Canada, which created history by electing the western world's first turbaned Sikh - Gurbax Singh Malhi - as a Member of Parliament in 1993, may create another record by electing a first white Sikh MP in the October 19 parliamentary elections. Martin Singh 'Paaji', 42, who converted to Sikhism in 1991 and got baptised in 1993, is in the poll fray from Toronto's neighbouring city of Brampton, which has the second largest concentration of Indians - mostly Punjabis - in Canada.
This fast talking 'gora' or 'white' Sikh is the candidate from Brampton North for the opposition New Democratic Party (NDP), which is leading in opinion polls.
Married to a Sikh girl from Amritsar, Martin Singh is pitted against two Sikhs - sitting MP Parm Gill of the ruling Conservative Party and Ruby Sahota of the Liberal Party.
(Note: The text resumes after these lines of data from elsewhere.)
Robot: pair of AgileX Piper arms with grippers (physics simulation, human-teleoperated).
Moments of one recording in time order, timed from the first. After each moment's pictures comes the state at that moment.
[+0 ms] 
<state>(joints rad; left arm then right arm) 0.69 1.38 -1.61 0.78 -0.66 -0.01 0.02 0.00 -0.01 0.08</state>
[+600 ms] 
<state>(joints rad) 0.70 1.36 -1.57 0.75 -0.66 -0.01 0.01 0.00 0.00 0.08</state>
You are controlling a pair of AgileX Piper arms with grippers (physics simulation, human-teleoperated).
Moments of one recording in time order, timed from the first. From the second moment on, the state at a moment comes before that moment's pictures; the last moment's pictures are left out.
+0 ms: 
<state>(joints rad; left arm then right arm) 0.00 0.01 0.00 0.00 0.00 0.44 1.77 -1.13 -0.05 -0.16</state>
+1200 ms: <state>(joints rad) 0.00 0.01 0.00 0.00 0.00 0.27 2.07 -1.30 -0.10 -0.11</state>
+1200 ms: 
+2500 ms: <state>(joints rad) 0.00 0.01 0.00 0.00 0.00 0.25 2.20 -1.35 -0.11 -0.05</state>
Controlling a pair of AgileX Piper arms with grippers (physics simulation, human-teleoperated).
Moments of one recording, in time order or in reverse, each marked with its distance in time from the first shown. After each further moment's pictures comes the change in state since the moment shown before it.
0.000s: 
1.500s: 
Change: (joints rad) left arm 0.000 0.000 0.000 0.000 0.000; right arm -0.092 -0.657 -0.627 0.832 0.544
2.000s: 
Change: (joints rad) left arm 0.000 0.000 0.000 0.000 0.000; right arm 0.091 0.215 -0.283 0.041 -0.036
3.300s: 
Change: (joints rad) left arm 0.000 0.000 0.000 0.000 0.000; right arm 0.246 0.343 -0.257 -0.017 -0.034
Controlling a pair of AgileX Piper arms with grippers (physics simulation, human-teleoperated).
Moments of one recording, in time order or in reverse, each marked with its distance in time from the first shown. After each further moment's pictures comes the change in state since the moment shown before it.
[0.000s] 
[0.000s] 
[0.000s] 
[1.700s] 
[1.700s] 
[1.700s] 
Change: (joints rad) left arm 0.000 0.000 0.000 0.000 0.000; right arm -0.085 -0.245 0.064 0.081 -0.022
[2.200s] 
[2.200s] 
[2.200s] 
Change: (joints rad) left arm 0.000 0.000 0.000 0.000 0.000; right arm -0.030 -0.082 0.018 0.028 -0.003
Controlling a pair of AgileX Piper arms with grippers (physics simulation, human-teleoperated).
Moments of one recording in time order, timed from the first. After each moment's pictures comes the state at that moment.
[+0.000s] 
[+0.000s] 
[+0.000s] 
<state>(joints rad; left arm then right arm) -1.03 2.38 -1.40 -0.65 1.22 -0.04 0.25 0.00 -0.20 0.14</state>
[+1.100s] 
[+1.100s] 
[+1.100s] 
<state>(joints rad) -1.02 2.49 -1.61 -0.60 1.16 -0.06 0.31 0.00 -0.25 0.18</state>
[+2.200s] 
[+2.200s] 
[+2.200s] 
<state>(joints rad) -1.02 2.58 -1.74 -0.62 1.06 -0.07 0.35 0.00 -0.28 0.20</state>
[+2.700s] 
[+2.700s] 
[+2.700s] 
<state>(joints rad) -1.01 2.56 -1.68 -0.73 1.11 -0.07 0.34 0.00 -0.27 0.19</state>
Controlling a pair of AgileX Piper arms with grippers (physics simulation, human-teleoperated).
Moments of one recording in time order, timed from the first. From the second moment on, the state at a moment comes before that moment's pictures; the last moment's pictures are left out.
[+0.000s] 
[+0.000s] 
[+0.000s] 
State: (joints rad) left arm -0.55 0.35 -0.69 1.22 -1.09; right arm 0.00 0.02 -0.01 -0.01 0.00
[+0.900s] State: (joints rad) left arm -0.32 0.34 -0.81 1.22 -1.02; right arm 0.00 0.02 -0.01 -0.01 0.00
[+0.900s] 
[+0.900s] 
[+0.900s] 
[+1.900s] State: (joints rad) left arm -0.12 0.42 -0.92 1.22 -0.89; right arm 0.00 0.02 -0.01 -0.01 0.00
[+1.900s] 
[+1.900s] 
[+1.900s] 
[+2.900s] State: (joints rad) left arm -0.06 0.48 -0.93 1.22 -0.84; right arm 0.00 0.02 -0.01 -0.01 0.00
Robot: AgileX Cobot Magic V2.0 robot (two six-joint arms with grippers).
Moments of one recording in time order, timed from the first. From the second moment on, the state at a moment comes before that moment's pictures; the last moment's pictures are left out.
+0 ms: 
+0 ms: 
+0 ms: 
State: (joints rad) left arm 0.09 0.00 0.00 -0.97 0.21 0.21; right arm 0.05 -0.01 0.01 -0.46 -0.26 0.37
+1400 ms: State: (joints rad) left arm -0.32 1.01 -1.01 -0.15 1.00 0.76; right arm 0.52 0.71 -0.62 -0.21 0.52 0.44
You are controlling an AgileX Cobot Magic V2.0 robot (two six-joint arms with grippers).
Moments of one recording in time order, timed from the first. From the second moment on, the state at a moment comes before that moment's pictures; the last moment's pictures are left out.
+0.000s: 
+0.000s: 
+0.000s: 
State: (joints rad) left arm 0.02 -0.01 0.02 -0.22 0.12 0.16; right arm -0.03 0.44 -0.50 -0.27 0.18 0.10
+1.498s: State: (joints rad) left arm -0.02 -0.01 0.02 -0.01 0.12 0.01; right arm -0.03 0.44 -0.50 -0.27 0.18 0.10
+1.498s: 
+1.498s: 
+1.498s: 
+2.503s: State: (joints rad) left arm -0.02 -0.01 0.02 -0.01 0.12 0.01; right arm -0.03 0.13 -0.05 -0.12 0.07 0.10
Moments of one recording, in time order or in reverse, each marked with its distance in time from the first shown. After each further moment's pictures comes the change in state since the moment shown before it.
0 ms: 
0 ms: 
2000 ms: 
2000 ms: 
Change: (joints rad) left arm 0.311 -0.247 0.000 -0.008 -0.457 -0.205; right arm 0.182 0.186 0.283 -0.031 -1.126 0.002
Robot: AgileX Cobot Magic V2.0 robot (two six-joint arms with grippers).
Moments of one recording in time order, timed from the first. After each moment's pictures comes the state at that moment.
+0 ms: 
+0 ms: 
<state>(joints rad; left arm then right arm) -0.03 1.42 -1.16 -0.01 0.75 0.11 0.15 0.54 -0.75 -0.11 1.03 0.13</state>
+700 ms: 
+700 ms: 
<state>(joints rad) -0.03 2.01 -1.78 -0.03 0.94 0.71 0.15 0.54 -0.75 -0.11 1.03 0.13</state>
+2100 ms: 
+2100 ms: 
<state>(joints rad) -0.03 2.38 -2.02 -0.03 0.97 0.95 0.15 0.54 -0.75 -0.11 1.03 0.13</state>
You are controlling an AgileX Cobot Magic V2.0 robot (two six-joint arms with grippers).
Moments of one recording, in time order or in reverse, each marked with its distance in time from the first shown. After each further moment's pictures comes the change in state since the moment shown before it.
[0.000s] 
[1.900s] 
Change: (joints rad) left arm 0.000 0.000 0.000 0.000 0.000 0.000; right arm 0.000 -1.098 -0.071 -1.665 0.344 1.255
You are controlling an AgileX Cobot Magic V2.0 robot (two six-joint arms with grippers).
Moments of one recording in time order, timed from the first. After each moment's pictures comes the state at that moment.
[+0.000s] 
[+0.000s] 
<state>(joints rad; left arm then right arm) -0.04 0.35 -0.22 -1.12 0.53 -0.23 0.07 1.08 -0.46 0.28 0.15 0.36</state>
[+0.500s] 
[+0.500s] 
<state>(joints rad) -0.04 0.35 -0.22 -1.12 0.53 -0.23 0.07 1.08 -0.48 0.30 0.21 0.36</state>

"I am confident that I will be elected. People are responding very well," says the father of three, as he canvasses from door to door in Canada's most ethnic city.
"There are 21,000 Punjabis in my riding (constituency) and I am connecting with each and everyone. They have confidence in me. They know what I can do for them," says Martin Singh, who runs a pharmacy business that employs about 500 people.
Recent changes in immigration have impacted families, Martin Singh says, adding that addressing this issue will be his top priority.
"The Canadian immigration and visa system is broken, we want to fix it as immigrant families want all their members to be united. I am a businessman and I want to create jobs which have vanished.'"
Because of his turban, he made headlines in Canada when he ran for the leadership of the New Democratic Party in 2012.
Ask him why he converted to Sikhism, and he says: "Sikhism attracted me because Guru Nanak emphasised that 'Naam japo, kirat karo, vand chhako' (meditate, earn honest living by hard work and share) and his vision to pass guruship to the most deserving, not his kin. So I embraced Sikhism in 1991. In 1993, I got baptised."
He says his family was very supportive of his conversion to Sikhism.
"My mother says that her son has done many interesting things in life, but this one (conversion) has lasted the longest."
Martin Singh says he got baptised and thanks to a Sikh family in Calgary he got introduced to a Sikh girl in Amritsar who was to become his wife.
"I first went to India in 1997, and met with the woman librarian of Religious Studies Department at Guru Nanak Dev University. The librarian was related to the Sikh family in Calgary. She introduced me to her niece Amandeep Kaur who had just finished her Masters in Punjabi literature from Punjabi University, Patiala. I liked her and we got married in Amritsar. I came back and she joined me here in 1998 as her visa took some time."
Though he cannot speak much Punjabi, Martin 'Paaji' has acquired enough knowledge to read Sikh scriptures in the Gurmukhi script. It is quite amusing to hear him use the word 'paaji' (which means elder brother in Punjabi) in his conversation more frequently than an average Punjabi.
Of the eight Indo-Canadian MPs in the outgoing House of Commons of 308 members, six were Sikhs. In the upcoming elections, it is Sikh versus Sikh in over a dozen ridings or constituencies.